Here is a sandstone bottle stopper I just made.  Still working on ways to shape the next one more.   













I just finished this the other day, it was for my mom's neighbor who just lost her dog.  It has been sandblasted and then I put some paint inside to help it stand out.  It is sandstone as well.


----------



## GoodTurns (May 3, 2008)

very nice work!  where did you get the "blank" for the topper?


----------



## LEAP (May 3, 2008)

Very nice, I just found a supplier for soapstone that I want to try so stoppers with. but don't think it will be anywhere as beautiful as the sandstone.


----------



## tmhawk (May 3, 2008)

Tom that is beautiful. Sandstone can also be "picture stone" and that one is I can see some desert, a mesa and a hot desert sun. That is fantastic, I love stoppers. You did great. The headstone is wonderful, you're a great guy.


----------



## airrat (May 4, 2008)

Jon I got the sandstone from a local quarry.   Here is a picture of what I picked a few from.  I will probably be driving up there again in the future and get some more.   I have a couple more pieces that will yeild a few.   I just have to get a blade to cut them.


----------



## Ligget (May 4, 2008)

WOW! that is certainly the first sandstone plaque and stopper I`ve ever seen and there both AWESOME![]


----------



## great12b4ever (May 4, 2008)

Tom, these look great!  How hard is sandstone to work with?  What type of tools do you need?  Thanks for sharing these


----------



## airrat (May 4, 2008)

Rob that one I did with sandpaper and the cutoff piece of sandstone.   I am going to look for some files and such this week for the next one.


----------



## rccrazybill (May 7, 2008)

Tom , If your going back to get more sandstone, Will you be getting some to sell? If you are please let me know I would love to turn some. My grandfather was a stone mason and I inherited tons of chisels and files for stone but had no use for them .....[:0]UNTIL NOW.......


----------



## PaulDoug (May 7, 2008)

Way nice.  How about a pen out of that?  Too heavy?  Also my tow cents on the picture, I'd leave it just as it is!  Looks real nice.  My opinion only.


----------



## scroller99 (May 8, 2008)

Awesome stopper! I have an idea, what if you took a carbide masonry drill bit and ground the end for a skew and used that if it would stay sharp longer? If you are going to get more to sell I would love to try it. thanks and good luck Howard


----------



## airrat (May 9, 2008)

I will post when I am going up again.   Its almost a 4 hr drive so I might not make it until July but I will let everyone know.

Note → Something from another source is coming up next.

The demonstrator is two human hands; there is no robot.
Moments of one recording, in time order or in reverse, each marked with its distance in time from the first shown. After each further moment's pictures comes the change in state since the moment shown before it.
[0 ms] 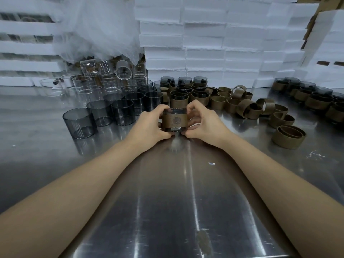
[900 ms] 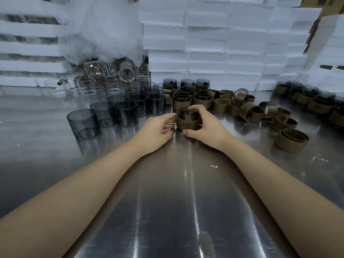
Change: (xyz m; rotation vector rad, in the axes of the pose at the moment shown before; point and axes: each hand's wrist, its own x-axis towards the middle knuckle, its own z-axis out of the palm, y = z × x) left_hand 0.001 -0.002 0.007 -0.108 -0.118 -0.051; right_hand 0.004 0.004 0.004 -0.213 0.041 0.101
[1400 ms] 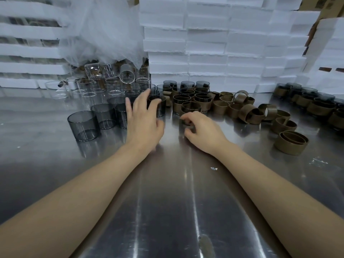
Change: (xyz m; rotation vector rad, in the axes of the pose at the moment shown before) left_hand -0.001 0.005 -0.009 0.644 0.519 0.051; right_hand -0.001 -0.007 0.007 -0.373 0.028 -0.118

Paul I am going to give it a shot for a pen.  Just need to work out some details.


----------



## mwwoodworks (May 14, 2008)

LEAP, you said you found a supplier for soapstone??? East coast grey stuff or something with some color to it? I have been looking for a supplier that has a good variety and has good prices?! Thanks for any info you can give!

airrat - very cool stopper! I didn't know that you could turn sandstone?! I have turned many soapstones and a few other types of stone but never sandstone? Very interesting look to it!

Mark


----------



## workinforwood (May 16, 2008)

Great looking stopper and grave stone Tom.  I was going to suggest the diamond files for shaping.  I've never done anything with stone but am a member of a lapidary forum.  I am told that you can use diamond cutter bits in a rotary tool while spinning on a lathe at the same time, of course you need to rig up a small drip system and a tray to catch the water.  Of course if you have a secondary cheap junk lathe you don't care about you can just take it out on the porch and have at it without worrying about the flood or rust damage, just have to protect the motor.  So many things we can do and well at least I can speak for myself as wanting to do so many things, but it comes down to the combination of time and money.  I can't wait to be retired and want to stay young at the same time...what a conundrum!


----------